Data for analysis:
----

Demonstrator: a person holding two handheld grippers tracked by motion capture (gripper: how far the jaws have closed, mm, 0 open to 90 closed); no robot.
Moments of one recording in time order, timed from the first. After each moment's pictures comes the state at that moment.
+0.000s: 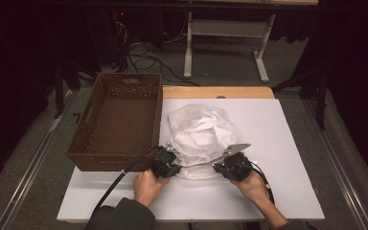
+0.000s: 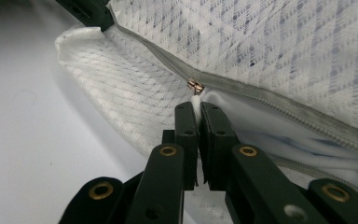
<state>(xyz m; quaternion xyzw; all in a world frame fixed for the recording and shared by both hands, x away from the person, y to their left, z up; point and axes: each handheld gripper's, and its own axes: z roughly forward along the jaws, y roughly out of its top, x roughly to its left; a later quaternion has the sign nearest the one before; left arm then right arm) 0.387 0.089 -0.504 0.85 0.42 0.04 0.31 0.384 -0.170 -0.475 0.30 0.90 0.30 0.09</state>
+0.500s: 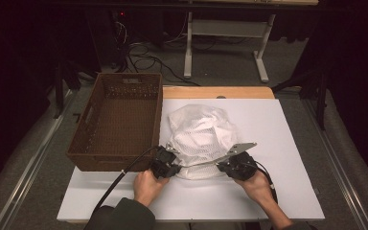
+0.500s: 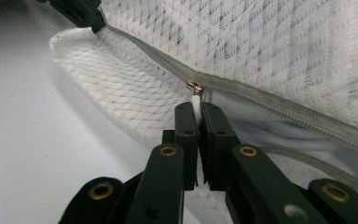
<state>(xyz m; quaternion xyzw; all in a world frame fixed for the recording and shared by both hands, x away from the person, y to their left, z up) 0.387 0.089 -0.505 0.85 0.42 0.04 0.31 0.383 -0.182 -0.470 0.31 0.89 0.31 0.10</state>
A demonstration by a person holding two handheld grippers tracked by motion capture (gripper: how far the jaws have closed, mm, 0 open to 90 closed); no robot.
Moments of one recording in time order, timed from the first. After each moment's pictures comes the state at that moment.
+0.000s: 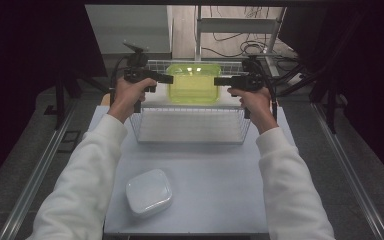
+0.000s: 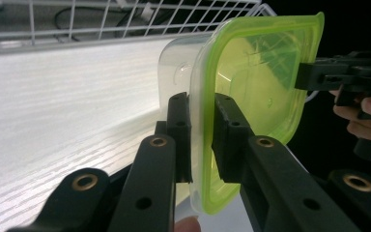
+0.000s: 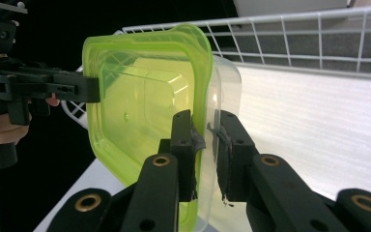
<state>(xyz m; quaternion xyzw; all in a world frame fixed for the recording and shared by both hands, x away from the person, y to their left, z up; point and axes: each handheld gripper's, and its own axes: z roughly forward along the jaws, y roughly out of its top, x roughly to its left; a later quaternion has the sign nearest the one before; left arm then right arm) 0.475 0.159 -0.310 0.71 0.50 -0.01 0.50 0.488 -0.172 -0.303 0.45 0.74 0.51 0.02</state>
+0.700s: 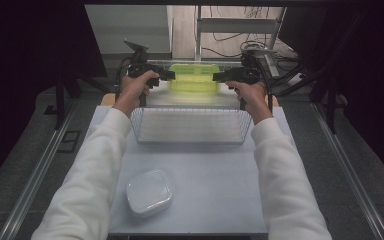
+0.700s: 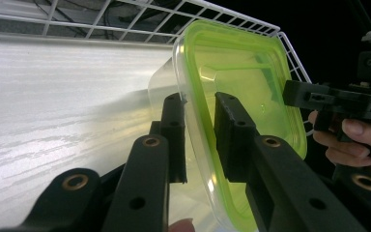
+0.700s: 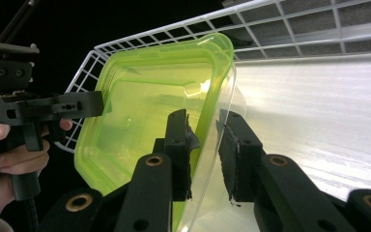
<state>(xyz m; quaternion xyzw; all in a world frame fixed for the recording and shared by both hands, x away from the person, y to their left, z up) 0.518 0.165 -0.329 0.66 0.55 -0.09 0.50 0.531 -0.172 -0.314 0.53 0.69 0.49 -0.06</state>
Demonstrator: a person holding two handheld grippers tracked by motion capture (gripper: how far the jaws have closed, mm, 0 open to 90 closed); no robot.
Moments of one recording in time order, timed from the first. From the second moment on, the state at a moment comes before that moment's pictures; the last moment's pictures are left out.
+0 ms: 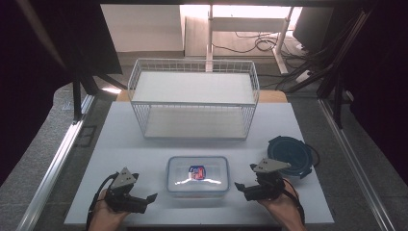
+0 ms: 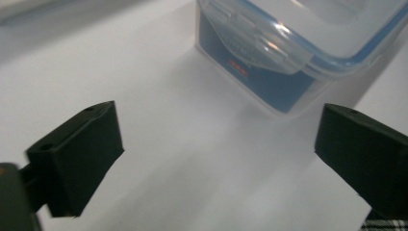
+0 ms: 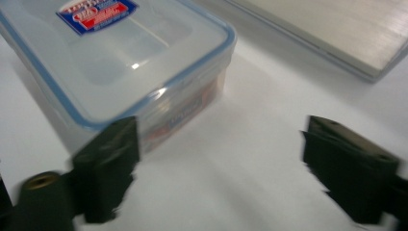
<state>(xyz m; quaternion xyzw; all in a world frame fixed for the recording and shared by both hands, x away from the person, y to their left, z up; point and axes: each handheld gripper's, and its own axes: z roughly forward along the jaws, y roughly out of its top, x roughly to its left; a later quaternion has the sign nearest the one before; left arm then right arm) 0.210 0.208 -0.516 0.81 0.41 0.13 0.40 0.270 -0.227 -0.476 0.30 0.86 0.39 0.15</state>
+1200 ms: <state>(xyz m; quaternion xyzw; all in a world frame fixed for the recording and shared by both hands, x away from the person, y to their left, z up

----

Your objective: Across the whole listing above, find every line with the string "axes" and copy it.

Answer area:
<state>(xyz m; quaternion xyzw; all in a world frame fixed for the recording and shared by both hands, x away from the person, y to their left, z up; point and axes: each handheld gripper's, and its own axes: z roughly forward along the jaws, y roughly out of its top, x roughly to its left; a later quaternion has the sign nearest the one before; left arm then right arm) 0.387 0.089 -0.504 0.85 0.42 0.04 0.31 0.384 -0.170 -0.475 0.30 0.90 0.30 0.09</state>
<state>(xyz m; quaternion xyzw; all in a world frame fixed for the recording and shared by both hands, x away from the person, y to their left, z up; point and axes: each handheld gripper's, and its own axes: z roughly forward along the jaws, y roughly out of its top, x roughly to its left; a later quaternion has the sign nearest the one before; left arm then right arm) 0.475 0.159 -0.310 0.71 0.50 -0.01 0.50 0.488 -0.172 -0.303 0.45 0.74 0.51 0.02</state>
<state>(xyz m; quaternion xyzw; all in a world frame fixed for the recording and shared by both hands, x away from the person, y to their left, z up; point and axes: each handheld gripper's, and its own axes: z roughly forward along the jaws, y roughly out of its top, x roughly to its left; a later quaternion has the sign nearest the one before; left arm then right arm) 0.210 0.208 -0.516 0.81 0.41 0.13 0.40 0.270 -0.227 -0.476 0.30 0.86 0.39 0.15</state>

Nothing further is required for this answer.